THE INPUT section start
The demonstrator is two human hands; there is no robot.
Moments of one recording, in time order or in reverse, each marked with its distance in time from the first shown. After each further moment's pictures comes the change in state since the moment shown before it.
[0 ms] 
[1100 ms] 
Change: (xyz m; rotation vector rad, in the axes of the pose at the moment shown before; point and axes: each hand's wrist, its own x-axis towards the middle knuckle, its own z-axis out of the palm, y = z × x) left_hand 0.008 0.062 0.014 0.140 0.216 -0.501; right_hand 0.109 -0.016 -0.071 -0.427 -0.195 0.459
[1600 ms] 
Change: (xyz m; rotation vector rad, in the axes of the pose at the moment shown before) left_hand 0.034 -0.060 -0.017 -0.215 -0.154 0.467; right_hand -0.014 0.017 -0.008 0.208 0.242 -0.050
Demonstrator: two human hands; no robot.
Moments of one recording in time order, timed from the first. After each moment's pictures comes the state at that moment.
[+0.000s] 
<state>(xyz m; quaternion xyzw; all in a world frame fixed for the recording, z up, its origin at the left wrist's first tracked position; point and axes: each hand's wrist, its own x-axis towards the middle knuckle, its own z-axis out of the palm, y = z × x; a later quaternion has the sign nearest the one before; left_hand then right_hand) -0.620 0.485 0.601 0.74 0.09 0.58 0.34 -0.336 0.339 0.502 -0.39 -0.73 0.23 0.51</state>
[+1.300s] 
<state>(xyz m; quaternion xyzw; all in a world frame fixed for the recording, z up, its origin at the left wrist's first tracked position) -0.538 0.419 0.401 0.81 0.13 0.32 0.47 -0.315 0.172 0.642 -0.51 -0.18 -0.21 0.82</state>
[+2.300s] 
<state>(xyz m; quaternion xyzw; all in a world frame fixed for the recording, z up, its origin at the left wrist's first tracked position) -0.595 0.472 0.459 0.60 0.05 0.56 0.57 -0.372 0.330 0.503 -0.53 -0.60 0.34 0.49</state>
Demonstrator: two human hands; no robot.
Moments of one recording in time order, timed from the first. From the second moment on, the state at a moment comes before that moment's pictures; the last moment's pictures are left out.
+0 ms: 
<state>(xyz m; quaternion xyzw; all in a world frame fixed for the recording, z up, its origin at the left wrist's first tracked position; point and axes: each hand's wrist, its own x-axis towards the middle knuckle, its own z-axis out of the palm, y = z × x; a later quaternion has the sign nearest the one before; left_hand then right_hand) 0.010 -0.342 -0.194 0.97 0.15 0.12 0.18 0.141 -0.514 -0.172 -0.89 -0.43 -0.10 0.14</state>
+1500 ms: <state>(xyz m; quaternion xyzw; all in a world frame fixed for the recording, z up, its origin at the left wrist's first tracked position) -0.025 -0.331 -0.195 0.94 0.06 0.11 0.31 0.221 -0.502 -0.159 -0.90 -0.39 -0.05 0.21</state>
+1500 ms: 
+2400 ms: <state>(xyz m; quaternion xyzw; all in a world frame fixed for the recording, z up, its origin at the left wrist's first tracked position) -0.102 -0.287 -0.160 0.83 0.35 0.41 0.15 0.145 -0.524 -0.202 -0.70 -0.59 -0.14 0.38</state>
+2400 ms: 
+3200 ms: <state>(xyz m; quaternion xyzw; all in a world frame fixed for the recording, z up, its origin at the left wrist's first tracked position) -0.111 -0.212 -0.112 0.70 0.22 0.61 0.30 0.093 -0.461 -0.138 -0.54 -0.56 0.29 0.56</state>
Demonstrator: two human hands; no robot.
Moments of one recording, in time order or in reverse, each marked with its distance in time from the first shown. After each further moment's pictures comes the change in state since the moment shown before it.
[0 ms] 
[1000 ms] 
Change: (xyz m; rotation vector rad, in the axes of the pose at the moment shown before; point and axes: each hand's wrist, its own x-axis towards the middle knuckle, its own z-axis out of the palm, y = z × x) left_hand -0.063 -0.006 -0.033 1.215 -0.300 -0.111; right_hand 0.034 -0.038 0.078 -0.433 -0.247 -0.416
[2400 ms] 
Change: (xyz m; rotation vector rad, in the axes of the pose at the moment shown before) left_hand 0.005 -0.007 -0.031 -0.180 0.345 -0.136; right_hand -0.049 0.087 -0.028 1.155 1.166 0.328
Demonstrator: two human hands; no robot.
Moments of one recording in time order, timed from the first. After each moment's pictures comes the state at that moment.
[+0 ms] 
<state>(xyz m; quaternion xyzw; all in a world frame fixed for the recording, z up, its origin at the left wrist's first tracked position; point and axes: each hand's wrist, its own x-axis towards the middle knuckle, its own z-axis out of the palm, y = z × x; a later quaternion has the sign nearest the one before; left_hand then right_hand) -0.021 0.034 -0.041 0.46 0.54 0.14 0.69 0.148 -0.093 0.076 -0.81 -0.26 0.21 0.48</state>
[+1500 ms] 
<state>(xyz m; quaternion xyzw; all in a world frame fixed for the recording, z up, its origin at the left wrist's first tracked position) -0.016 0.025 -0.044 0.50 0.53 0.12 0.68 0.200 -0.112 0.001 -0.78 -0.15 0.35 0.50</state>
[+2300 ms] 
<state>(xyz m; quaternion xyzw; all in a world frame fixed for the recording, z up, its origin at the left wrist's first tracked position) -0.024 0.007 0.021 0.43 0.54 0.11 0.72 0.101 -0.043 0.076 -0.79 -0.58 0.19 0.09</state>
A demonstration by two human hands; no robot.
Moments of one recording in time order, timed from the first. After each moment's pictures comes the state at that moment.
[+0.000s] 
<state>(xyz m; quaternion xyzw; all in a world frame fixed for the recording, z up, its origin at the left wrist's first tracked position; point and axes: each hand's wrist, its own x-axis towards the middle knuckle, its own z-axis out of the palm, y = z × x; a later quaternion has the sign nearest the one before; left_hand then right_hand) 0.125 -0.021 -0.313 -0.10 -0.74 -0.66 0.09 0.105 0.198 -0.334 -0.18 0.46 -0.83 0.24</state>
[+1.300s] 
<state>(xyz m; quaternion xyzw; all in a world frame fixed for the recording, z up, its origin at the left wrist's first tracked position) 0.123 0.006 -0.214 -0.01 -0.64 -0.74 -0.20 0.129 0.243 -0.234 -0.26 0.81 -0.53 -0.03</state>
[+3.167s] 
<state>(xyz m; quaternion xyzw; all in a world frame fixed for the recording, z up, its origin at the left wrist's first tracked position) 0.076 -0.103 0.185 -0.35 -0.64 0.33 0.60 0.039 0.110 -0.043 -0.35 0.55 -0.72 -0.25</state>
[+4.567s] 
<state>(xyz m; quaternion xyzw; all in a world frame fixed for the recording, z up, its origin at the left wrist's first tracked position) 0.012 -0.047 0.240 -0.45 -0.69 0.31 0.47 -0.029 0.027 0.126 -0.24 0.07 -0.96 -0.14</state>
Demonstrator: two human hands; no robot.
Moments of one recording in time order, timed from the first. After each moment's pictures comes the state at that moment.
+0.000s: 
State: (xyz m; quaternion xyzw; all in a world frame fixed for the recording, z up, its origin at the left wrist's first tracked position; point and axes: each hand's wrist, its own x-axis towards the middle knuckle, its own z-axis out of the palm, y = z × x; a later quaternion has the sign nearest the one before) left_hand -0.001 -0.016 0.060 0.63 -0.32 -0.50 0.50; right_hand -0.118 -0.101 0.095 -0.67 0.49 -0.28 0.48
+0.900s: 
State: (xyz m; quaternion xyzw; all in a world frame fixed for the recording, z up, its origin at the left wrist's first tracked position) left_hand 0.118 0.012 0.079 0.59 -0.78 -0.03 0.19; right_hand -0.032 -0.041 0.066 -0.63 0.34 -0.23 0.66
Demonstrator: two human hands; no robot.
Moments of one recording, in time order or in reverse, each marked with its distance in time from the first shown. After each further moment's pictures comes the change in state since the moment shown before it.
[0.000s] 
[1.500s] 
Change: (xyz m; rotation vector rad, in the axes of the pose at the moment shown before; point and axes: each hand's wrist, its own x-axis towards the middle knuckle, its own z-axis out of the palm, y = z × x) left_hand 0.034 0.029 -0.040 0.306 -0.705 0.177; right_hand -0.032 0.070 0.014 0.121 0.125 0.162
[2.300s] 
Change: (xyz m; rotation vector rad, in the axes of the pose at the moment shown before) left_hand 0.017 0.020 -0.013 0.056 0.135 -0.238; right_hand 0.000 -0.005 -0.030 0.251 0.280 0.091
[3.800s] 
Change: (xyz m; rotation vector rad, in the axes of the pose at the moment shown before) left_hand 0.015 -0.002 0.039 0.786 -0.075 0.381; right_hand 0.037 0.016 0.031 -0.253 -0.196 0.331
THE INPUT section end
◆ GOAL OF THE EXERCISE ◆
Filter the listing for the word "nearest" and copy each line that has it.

◆ PROBLEM SOLUTION ◆
<state>(xyz m; quaternion xyzw; all in a world frame fixed for the recording, z up, its origin at the left wrist's first tracked position; point and axes: each hand's wrist, its own x-axis towards the middle knuckle, its own z-axis out of the palm, y = z × x; a later quaternion has the sign nearest the one before; left_hand then right_hand) -0.620 0.485 0.601 0.74 0.09 0.58 0.34 -0.336 0.339 0.502 -0.39 -0.73 0.23 0.51</state>
<state>(xyz m; quaternion xyzw; all in a world frame fixed for the recording, z up, its origin at the left wrist's first tracked position; point and axes: each hand's wrist, its own x-axis towards the middle knuckle, its own z-axis out of the palm, y = z × x; a later quaternion has the sign nearest the one before; left_hand then right_hand) 0.010 -0.342 -0.194 0.97 0.15 0.12 0.18 0.141 -0.514 -0.172 -0.89 -0.43 -0.10 0.14</state>
<state>(xyz m; quaternion xyzw; all in a world frame fixed for the recording, z up, its origin at the left wrist's first tracked position; point and axes: each hand's wrist, its own x-axis towards the middle knuckle, its own z-axis out of the palm, y = z × x; a later quaternion has the sign nearest the one before; left_hand then right_hand) -0.021 0.034 -0.041 0.46 0.54 0.14 0.69 0.148 -0.093 0.076 -0.81 -0.26 0.21 0.48</state>
<state>(xyz m; quaternion xyzw; all in a world frame fixed for the recording, z up, its origin at the left wrist's first tracked position; point and axes: each hand's wrist, its own x-axis towards the middle knuckle, its own z-axis out of the palm, y = z × x; a later quaternion has the sign nearest the one before; left_hand then right_hand) 0.125 -0.021 -0.313 -0.10 -0.74 -0.66 0.09 0.105 0.198 -0.334 -0.18 0.46 -0.83 0.24</state>
State: (xyz m; quaternion xyzw; all in a world frame fixed for the recording, z up, its origin at the left wrist's first tracked position; point and axes: each hand's wrist, its own x-axis towards the middle knuckle, its own z-axis out of the palm, y = z × x; a later quaternion has the sign nearest the one before) left_hand -0.001 -0.016 0.060 0.63 -0.32 -0.50 0.50; right_hand -0.118 -0.101 0.095 -0.67 0.49 -0.28 0.48

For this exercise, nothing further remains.